No Man's Land Danis Tanovic's debut is the year's best (war) film, combining the dark laughs of a M*A*S*H with the chilly thrills of a Lifeboat with the guilty pangs of a Three Kings. Two Bosnian soldiers and their Serbian counterpart are caught between enemy lines (speaking of which, Owen Wilson oughta be ashamed) but never resolve their differences; an American director would have had them meeting in the middle for a cathartic hug. Funny and bleak till its sobering finale, which catches in your throat--the chuckle that turns to a sob.

Ocean's Eleven The snobs sneer at its star power; the cynics, its sheer, giddy fun. It's as though there's some kind of resentment against Steven Soderbergh for not making a "serious statement" when he just wants to round up the boys (Clooney, Pitt, Damon, Cheadle, Garcia...and Roberts) for a slick night out of gins and grins. (And these are the same naysayers who loathe Traffic, so go figure.) Also, bonus points for hiring Elliott Gould (underused since the '70s, when he had less body hair), Carl Reiner (shades of Your Show of Shows) and Bernie Mac, who talks the way Clooney looks and acts--smooooove.

The Pledge Sean Penn directs Jack Nicholson as an obsessed cop who gives in to his demons--which may or may not exist, far as anyone else can tell. For a moment, all of this seems too familiar--the retired cop who refuses to acknowledge he is past his prime and becomes determined to solve a closed case.

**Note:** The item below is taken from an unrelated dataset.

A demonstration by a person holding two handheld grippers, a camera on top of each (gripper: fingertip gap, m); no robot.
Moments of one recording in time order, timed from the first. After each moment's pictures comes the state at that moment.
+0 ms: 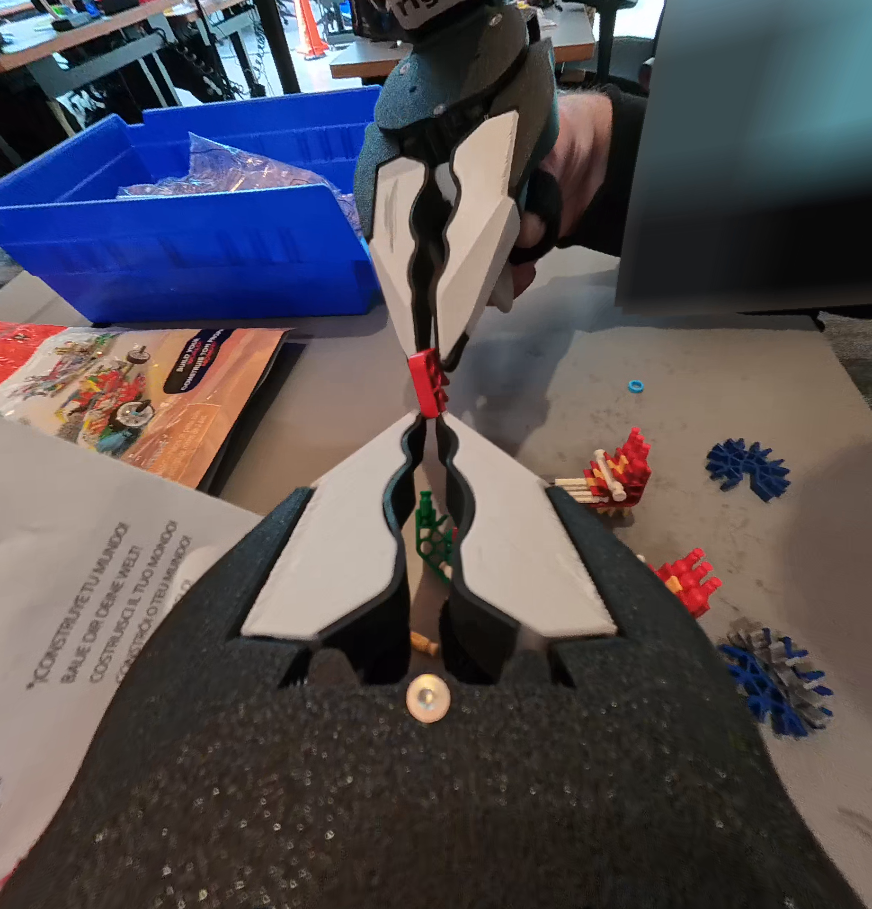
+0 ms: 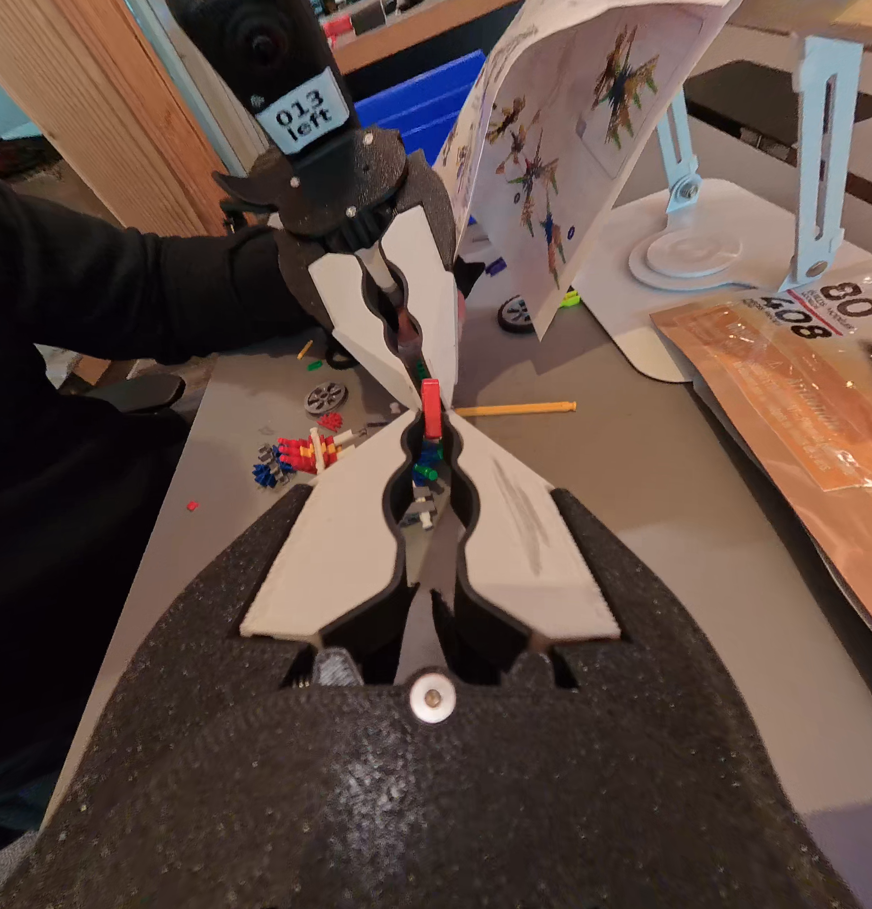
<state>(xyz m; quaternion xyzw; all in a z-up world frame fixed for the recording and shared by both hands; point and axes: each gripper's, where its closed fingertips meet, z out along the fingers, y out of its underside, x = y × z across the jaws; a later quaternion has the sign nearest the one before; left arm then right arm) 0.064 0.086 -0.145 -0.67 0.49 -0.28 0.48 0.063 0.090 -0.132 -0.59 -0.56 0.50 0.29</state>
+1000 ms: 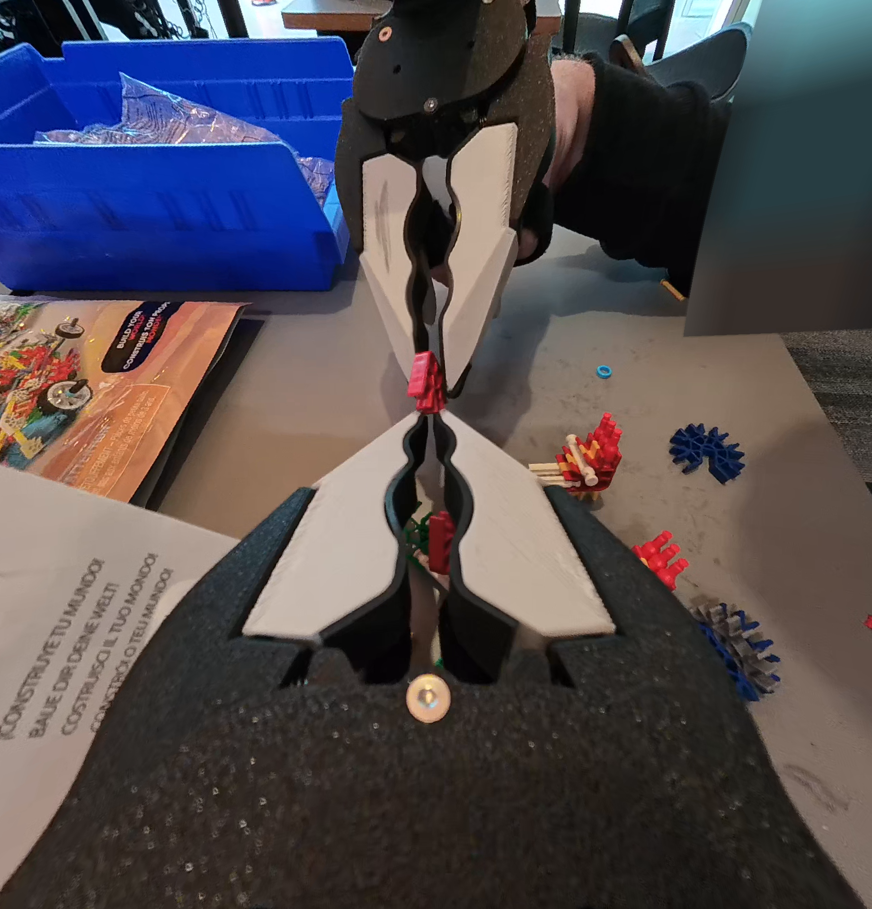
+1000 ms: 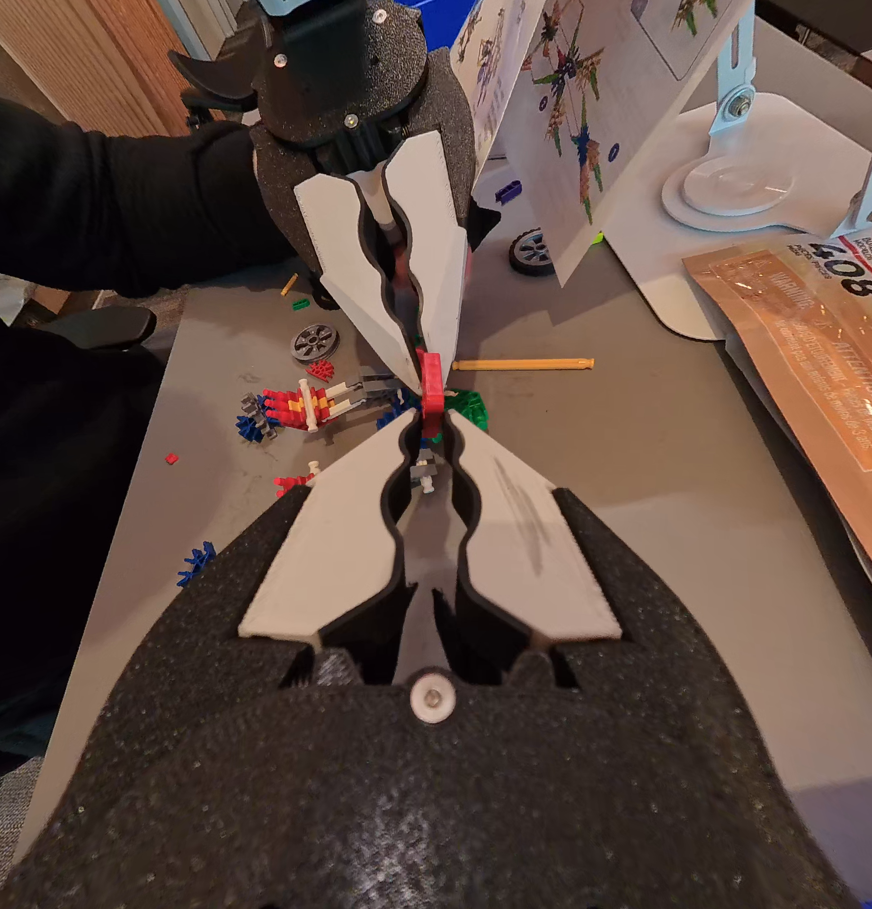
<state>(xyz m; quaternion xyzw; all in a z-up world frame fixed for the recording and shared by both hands) 0.066 0.077 -0.154 -0.68 0.50 -0.31 0.44 0.064 0.080 -0.155 -0.61 -0.60 0.45 0.26</state>
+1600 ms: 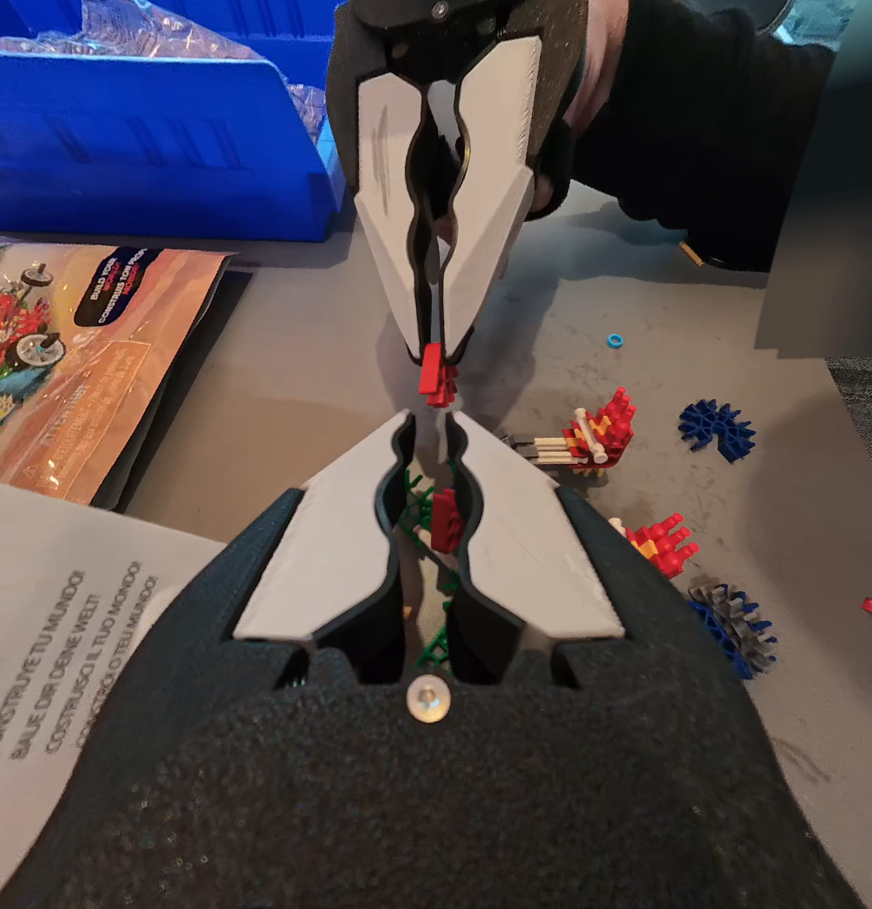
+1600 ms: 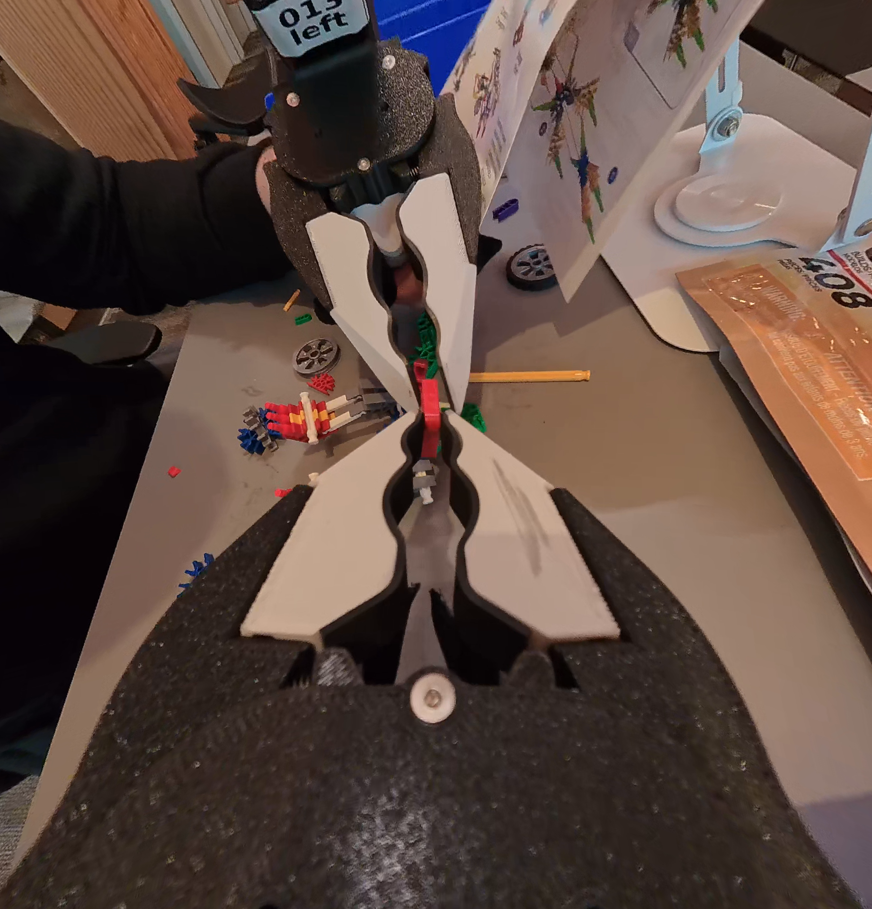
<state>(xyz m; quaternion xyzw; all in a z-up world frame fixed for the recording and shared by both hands) 0.061 0.078 -0.170 -0.71 0.50 -0.29 0.40 0.061 0.081 -0.152 -0.60 -0.60 0.46 0.27</state>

But there's no glib resolution, no easy answer. We wonder whether Jack is motivated or mad; his brain spins with images and utterances laid out along the way like clues, if indeed there is a murderer still on the loose. And it's not hard to see why actors love working with Penn, even in the smallest roles; he lets them speak monologues even when they're saying nothing at all.

Startup.com A film of its time, for all times: Chris Hegedus and Jehane Noujaim document the rise and fall of a friendship and a dot-com, well before their tale was oft-told in headlines. You feel like hell when Kaleil Isaza Tuzman and Tom Herman's relationship goes bust, along with their govWorks.com site, but they have it coming; the duo never understand that having a great idea doesn't count for shit when you can't make it work, and they never do--at least, until it's too late.